陽光普照的小小園地
我熱愛繪畫,自五歲起我就開始學習畫畫,並一直沉迷在繪畫的天地裏。朋友說我有一股學繪畫的“牛勁”,死心塌地堅持了四十多年。 繪畫是我生命中不可割舍的愛好,但我學繪畫的道路是艱難的。多少年來我一直摸索著,邊畫邊學,腳踏實地地不斷充實自己。作為所謂“五零後”,我們這一輩人,都經過文化大革命的動蕩歲月,都經過那個時代的意識形態風浪的洗禮。那時,中國的教育係統幾乎處於停頓的狀態,學校紛紛停課“鬧革命”,課堂成了鬧事的場所。為學習繪畫,我隻能走“非正式”的求學之路,拜師學藝。
好歹環境造就人。雖然學校沒給我正式的繪畫課本,但我仍能在外邊搜集教材,我還能依賴於美麗的大自然,在現實生活中尋找創作的素材。記得有一段日子,學校要求學生緊跟“革命步伐”,參加批鬥。這樣,諷刺“走資派”和“牛鬼蛇神”的漫畫便成了我作畫的主要“練兵場”。我就是在這樣的政治環境中練習繪畫技巧的。後來,我響應號召到農村去“接受貧下中農的再教育”,繼續在鄉間畫山水、畫田園風光。 幸運的是,在上山下鄉的年月裏,我遇上了不少民間畫家,向他們拜師學藝。這樣,我的繪畫創作又有了新的內容;而我自己也在生活中進一步得以磨練,慢慢成長。七十年代末回城後,我不但沒有停止過作畫,反而努力複習文化課,為報考大學作準備。
在文革的動亂歲月,其實除了學畫畫,我還學了拉二胡。二胡是中國民族樂器最為大眾化的一種,演繹功能獨特多變。
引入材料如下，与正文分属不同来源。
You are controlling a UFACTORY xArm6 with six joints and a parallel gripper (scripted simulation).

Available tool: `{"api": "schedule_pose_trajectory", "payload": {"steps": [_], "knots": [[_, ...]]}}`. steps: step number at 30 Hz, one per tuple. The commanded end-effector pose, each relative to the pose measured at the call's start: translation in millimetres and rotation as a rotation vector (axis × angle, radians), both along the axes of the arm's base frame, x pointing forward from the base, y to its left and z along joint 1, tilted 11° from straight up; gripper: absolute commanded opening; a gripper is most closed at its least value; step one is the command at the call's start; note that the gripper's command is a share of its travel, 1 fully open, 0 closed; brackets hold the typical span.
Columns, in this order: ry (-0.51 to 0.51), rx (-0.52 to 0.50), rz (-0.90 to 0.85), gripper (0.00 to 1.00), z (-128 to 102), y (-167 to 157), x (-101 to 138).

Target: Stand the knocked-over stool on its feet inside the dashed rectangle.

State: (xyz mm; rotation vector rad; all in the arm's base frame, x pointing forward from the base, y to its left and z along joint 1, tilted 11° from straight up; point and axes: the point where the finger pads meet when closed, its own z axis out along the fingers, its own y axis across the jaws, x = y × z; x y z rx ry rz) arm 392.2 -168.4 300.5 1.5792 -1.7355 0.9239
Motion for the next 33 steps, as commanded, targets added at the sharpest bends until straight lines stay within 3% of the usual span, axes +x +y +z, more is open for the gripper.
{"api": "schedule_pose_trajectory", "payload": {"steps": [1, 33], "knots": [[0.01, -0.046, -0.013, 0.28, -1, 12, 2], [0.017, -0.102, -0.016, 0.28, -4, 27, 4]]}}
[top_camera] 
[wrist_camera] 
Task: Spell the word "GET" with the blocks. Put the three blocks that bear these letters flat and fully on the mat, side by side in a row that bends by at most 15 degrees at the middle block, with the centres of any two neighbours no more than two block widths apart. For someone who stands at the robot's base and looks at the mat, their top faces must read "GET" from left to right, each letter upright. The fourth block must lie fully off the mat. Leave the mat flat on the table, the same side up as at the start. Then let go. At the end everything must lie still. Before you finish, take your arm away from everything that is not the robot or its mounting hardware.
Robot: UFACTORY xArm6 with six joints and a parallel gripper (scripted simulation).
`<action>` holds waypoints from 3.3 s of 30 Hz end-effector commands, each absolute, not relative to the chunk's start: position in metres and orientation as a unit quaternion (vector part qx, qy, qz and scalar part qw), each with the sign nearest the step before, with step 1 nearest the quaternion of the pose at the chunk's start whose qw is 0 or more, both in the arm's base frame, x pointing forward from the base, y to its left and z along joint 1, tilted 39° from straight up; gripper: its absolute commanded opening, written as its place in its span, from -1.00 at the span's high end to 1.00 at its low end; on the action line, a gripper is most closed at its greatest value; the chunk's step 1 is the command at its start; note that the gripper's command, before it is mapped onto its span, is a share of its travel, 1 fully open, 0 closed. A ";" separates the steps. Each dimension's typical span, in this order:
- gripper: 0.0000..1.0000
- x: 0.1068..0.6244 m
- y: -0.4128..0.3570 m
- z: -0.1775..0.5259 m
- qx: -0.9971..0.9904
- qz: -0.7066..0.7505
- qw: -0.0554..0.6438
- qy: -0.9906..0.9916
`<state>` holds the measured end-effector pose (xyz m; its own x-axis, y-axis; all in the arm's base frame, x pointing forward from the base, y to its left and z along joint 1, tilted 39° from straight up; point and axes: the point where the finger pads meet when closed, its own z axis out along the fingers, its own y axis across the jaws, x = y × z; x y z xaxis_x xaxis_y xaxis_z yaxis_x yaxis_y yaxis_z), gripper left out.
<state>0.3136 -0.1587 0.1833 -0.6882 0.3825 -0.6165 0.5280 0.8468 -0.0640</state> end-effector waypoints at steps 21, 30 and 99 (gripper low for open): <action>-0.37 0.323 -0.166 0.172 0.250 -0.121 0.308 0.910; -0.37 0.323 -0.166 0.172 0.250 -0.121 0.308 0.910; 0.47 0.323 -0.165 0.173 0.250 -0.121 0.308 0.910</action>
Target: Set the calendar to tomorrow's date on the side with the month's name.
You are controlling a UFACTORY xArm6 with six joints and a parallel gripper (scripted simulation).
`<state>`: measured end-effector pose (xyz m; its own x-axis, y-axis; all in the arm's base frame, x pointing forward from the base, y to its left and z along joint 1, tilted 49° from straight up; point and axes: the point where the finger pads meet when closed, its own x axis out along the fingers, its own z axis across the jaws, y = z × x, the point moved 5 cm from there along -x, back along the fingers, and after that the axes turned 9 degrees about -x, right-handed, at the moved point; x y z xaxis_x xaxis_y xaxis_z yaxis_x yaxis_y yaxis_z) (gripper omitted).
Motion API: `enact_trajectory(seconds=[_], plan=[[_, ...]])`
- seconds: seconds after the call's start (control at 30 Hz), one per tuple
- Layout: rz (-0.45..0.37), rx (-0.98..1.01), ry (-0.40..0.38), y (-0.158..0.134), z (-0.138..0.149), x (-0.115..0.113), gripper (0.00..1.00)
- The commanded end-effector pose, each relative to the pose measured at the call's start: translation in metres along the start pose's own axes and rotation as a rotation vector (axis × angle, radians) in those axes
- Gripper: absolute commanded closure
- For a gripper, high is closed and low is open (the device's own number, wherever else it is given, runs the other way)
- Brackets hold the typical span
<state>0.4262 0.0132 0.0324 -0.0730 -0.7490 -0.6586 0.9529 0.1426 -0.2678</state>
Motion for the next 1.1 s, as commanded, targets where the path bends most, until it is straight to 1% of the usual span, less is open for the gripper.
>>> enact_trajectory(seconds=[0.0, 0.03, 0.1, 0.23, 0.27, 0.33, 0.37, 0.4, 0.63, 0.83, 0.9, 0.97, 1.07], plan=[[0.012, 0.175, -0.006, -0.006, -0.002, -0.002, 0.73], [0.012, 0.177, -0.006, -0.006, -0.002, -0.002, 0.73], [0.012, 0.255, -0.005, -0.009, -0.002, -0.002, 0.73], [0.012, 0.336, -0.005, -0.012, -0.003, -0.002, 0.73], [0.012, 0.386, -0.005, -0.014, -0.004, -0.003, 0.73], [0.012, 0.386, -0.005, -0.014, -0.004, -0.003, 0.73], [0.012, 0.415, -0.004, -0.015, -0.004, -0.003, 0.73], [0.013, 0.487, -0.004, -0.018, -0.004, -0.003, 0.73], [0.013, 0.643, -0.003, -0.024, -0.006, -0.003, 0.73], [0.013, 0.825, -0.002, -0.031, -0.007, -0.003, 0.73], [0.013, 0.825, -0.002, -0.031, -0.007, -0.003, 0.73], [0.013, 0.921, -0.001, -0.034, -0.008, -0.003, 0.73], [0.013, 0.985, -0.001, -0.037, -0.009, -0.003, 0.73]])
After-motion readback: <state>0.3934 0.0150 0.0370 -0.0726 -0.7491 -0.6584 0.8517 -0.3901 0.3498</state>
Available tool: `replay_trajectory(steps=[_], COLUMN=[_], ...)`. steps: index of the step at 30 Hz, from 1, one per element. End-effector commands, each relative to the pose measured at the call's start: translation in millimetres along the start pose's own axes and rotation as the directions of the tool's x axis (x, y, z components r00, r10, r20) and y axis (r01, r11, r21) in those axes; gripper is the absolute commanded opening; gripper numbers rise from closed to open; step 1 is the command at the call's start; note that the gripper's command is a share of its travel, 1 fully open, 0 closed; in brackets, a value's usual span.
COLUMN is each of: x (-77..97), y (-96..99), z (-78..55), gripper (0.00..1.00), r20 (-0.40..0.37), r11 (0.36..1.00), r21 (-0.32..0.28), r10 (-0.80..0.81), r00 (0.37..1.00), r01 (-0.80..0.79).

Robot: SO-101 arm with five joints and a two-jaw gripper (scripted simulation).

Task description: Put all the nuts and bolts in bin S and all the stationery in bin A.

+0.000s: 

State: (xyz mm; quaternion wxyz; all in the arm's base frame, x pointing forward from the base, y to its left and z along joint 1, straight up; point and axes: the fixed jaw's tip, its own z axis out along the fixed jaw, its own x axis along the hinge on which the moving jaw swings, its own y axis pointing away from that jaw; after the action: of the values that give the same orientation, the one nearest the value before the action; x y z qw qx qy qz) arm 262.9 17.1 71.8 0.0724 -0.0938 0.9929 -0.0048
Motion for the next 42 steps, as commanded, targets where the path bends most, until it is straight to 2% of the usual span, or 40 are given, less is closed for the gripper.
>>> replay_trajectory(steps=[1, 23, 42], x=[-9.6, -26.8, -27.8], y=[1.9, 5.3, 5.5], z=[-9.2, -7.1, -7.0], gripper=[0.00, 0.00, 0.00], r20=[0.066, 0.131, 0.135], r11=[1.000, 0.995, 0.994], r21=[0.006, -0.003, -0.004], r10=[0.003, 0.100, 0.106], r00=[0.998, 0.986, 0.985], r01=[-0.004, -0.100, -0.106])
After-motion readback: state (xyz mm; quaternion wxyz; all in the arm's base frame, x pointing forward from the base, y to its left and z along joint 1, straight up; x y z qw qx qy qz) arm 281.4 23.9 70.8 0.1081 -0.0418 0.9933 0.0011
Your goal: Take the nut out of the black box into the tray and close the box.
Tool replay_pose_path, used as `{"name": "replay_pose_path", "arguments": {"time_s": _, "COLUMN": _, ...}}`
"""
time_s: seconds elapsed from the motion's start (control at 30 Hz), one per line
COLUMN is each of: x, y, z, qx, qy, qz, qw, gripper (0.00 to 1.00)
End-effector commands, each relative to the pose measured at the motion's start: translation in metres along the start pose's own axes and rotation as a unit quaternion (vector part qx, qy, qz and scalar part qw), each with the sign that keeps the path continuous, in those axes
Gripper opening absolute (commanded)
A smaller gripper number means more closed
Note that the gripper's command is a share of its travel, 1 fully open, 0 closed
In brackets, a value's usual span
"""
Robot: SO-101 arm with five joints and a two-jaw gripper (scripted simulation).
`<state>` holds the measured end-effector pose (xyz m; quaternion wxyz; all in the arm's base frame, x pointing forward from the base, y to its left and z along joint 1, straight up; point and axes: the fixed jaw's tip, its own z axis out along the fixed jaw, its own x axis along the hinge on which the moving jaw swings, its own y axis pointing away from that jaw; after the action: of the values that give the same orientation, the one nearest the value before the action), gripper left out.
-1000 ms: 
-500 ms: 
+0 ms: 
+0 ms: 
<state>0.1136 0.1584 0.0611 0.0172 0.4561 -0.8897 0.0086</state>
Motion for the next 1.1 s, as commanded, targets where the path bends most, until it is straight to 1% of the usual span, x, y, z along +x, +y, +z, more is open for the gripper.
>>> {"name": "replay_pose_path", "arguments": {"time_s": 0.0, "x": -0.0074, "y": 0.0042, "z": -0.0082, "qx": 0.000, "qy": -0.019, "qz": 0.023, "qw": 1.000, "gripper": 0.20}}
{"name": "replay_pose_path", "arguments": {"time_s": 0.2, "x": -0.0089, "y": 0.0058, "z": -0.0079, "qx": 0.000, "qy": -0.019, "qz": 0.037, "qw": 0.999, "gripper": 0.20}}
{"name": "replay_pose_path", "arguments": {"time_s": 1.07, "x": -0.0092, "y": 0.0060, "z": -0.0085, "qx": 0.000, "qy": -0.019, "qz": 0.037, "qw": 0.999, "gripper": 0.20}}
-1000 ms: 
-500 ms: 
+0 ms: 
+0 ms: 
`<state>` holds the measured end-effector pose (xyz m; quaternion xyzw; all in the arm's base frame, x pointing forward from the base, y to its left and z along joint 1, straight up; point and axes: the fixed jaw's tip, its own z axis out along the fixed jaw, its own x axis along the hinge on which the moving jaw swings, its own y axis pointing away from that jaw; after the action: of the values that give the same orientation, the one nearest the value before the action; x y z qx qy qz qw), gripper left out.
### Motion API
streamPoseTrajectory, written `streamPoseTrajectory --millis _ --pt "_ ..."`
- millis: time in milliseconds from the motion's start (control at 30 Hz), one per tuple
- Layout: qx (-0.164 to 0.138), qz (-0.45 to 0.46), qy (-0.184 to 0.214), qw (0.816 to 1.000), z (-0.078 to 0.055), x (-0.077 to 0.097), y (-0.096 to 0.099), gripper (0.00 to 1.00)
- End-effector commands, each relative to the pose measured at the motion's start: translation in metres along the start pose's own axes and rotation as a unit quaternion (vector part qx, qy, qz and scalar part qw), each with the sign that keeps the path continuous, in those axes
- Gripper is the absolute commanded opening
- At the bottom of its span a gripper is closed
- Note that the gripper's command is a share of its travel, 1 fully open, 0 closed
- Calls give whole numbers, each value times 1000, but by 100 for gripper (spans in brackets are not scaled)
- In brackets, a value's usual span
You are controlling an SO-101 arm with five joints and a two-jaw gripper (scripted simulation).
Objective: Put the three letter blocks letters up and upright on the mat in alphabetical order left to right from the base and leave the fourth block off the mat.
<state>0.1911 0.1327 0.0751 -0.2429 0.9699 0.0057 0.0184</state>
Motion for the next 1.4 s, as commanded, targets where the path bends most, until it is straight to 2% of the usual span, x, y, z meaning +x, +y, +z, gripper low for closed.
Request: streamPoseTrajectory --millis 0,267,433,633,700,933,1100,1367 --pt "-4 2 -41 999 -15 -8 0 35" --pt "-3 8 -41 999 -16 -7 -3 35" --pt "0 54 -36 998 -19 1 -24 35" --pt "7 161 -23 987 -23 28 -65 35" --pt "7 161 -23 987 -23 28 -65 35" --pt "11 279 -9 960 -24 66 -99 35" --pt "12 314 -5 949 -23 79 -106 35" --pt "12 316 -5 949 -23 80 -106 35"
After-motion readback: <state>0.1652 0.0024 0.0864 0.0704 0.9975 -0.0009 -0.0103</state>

我學拉二胡之所以有所收獲,有賴於一位很有名望的前輩的指點。這位老師是我兄長的同學,在他的感染下,我不但對二胡產生興趣,而且決心苦練,精益求精。在中學的那幾年,我邊學繪畫邊學二胡,後來還參加了學校的文藝宣傳隊。 一直到自己當了教師後,我仍然活躍在宣傳隊裏。前前後後,從開始學習到目前的水平,我拉二胡的曆史已有三十年之久。
多年的實踐和學習,讓我在二胡、繪畫兩方麵紮下了較好的功底。後來我還到沈陽魯迅美術學院和音樂學院專攻了國畫和二胡的基本理論課,係統地填補這方麵的知識。幾年之後,我在藝術上的追求有了較顯著的進步,從此我更加明確自己的事業意向。我開始著手兒童藝術教育的工作,為培養下一代藝人而努力。但是,要更好地推廣中國民樂和國畫的藝術精華,讓外國人更好地認識中華文化,我覺得藝術必需走出國門。我下決心在藝術的追求上掌握過硬本領,以便把自己學到的知識帶到海外。
我就是懷著這樣的抱負於二零零二年來到倫敦的。一到倫敦,我便被這座城市濃鬱的藝術氣息所著迷。我如饑似渴的參觀了市內各大博物館,欣賞了各流派的畫家的名作。我還積極地參與這裏的華人舉辦的民間藝術活動,盡量以民間藝術愛好者接觸,交流創作經驗和學習心得。
倫敦是聞名世界的藝術大都,是西方音響藝術創作的大熔爐,每年在這裏推出的各類作品源源不絕。但相對來說,倫敦的一般普通百姓對二胡和中國國畫的認識還不多、不深。 有的人想學習中樂和中國畫卻不知所向。我認為,藝術追求得從娃娃抓起。素來成功人士大多是自幼入門,經多年磨練,才能登峰造極。倫敦的藝術創作空間遼闊,為推廣中國國畫和民樂提供了一個難得的平台。幾年在倫敦生活積累的經驗,除了讓我增長見識外,更讓我明確我的創業方向。兩年前,我和朋友開始著手開辦學校,教小孩子畫畫和拉二胡。我們把學校取名為《陽光藝術學校》,意指陽光普照著的園地。我們希望中華國粹在這片小小園地裏花開綻放。
我們開辦的藝校得到相關部門的支持。學生主要是中國大陸、香港、越南等地移民的後裔。目前學生人數還不多,還有很多困難。但我有一個夢想:我計劃逐步增強教師隊伍,提高教學質量,再做些新的嚐試。譬如,除二胡外,我希望能增加其他樂器,讓學生接觸更多東西。我更希望今後我們的學生能到各地參加比賽、演出,讓更多人認識和了解中國和中華文化。我要把藝校辦成一個文化的櫥窗,將中國民間藝術的亮點展現在英國朋友麵前。